• _Aim of the exercise_: Filter the entries below, keeping only lines with the word "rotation".

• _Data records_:
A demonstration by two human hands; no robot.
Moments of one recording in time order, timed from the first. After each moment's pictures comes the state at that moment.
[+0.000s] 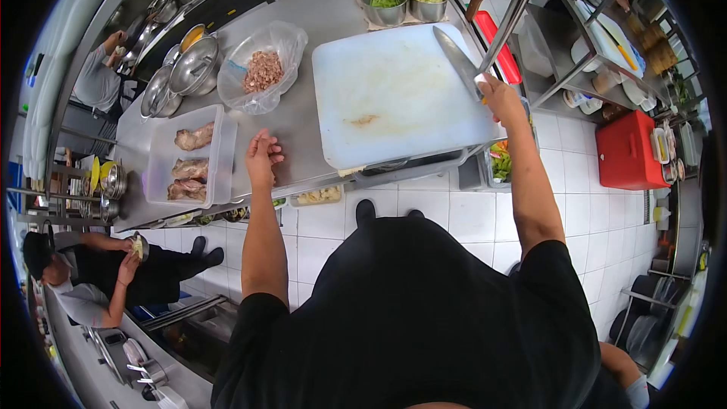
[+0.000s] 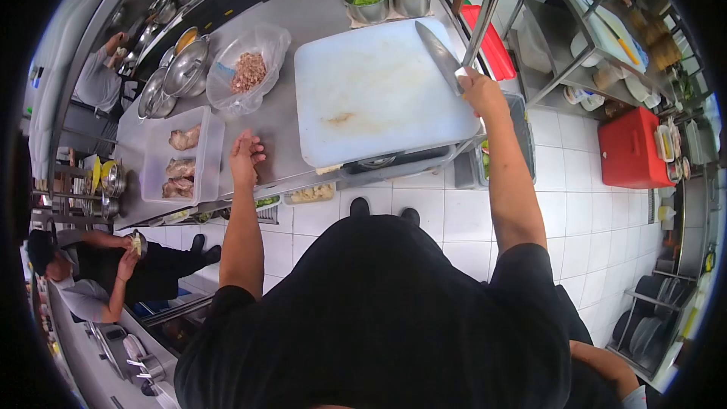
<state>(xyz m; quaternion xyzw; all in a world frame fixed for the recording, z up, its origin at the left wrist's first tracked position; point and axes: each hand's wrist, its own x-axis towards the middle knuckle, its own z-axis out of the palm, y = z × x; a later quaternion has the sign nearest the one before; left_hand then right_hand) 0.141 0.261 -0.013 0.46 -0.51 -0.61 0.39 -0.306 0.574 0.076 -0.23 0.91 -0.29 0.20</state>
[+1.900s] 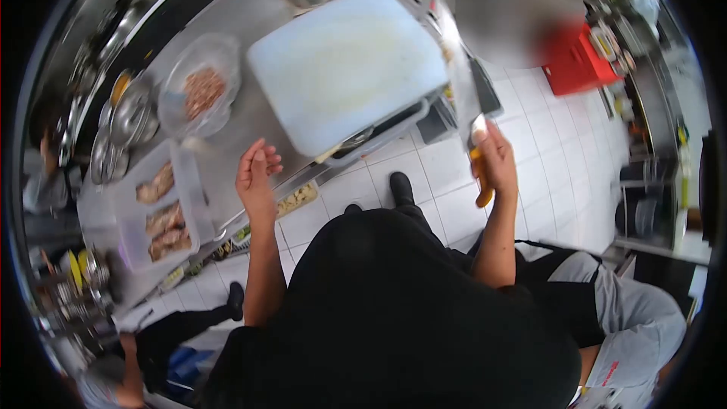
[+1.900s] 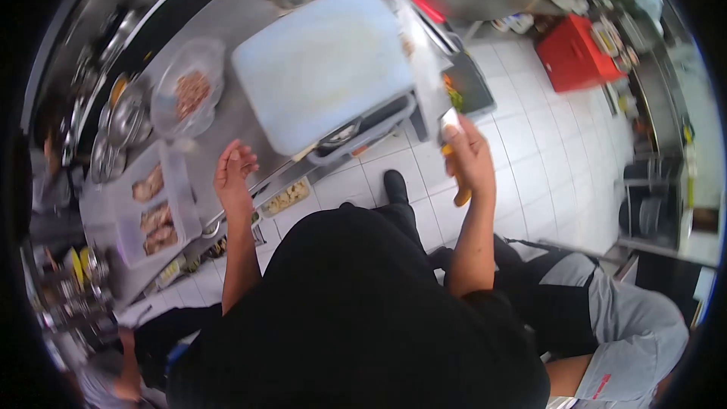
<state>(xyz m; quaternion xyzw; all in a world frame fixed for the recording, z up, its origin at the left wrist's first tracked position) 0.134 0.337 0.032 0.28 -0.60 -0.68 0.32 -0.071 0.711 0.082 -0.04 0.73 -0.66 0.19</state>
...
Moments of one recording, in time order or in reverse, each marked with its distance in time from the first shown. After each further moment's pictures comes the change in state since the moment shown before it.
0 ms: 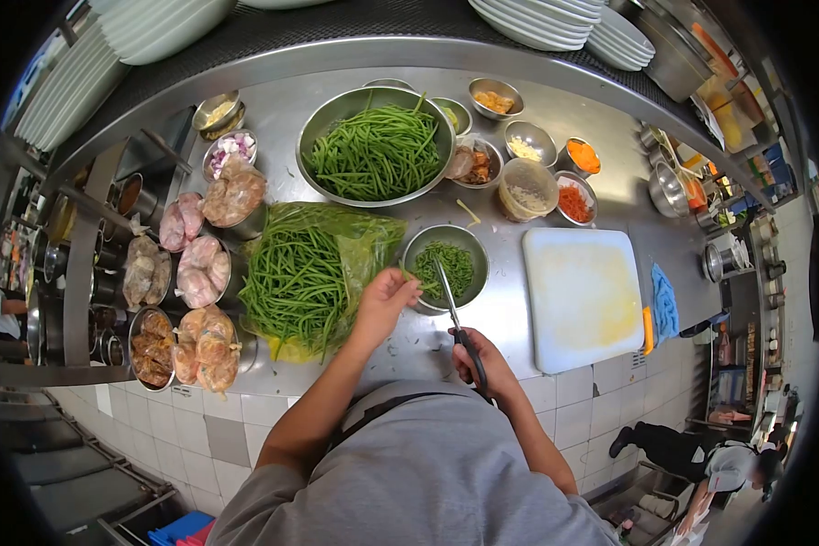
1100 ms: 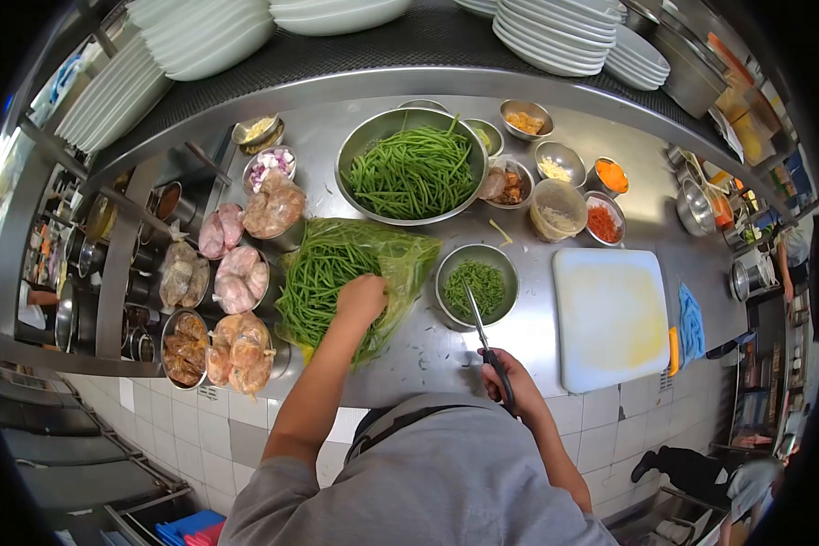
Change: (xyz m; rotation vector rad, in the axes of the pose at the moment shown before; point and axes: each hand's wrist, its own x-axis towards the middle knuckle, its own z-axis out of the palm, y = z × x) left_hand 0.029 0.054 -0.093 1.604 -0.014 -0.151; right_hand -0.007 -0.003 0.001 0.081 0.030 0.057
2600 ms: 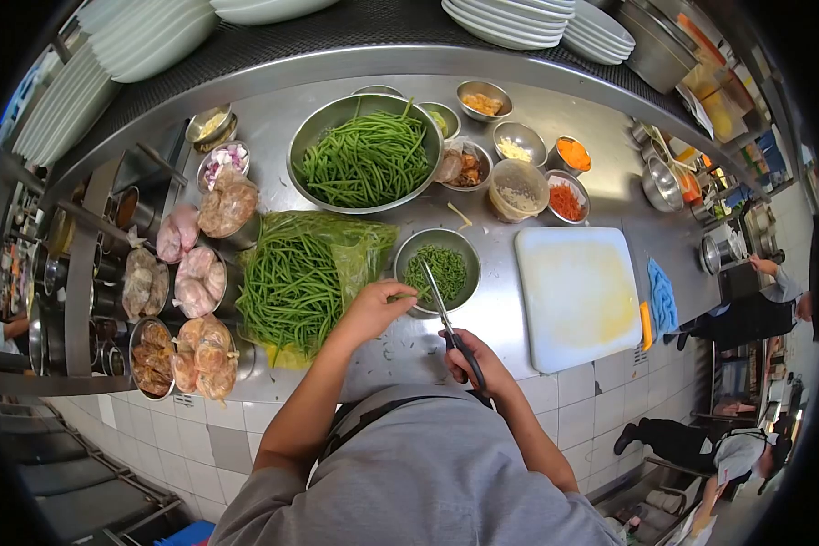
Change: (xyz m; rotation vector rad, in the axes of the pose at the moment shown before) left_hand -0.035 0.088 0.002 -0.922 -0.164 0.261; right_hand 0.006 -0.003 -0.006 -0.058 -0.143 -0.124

• _Solution below_:
Change: (xyz m; rotation vector rad, in the axes of the pose at the moment shown before; point and axes: each hand's wrist, its own x-axis towards the middle knuckle, its own z-axis out of the palm, y = z × x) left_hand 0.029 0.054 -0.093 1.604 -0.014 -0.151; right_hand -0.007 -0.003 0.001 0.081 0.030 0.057
Change: (xyz m; rotation vector rad, in the axes of the pose at the moment shown before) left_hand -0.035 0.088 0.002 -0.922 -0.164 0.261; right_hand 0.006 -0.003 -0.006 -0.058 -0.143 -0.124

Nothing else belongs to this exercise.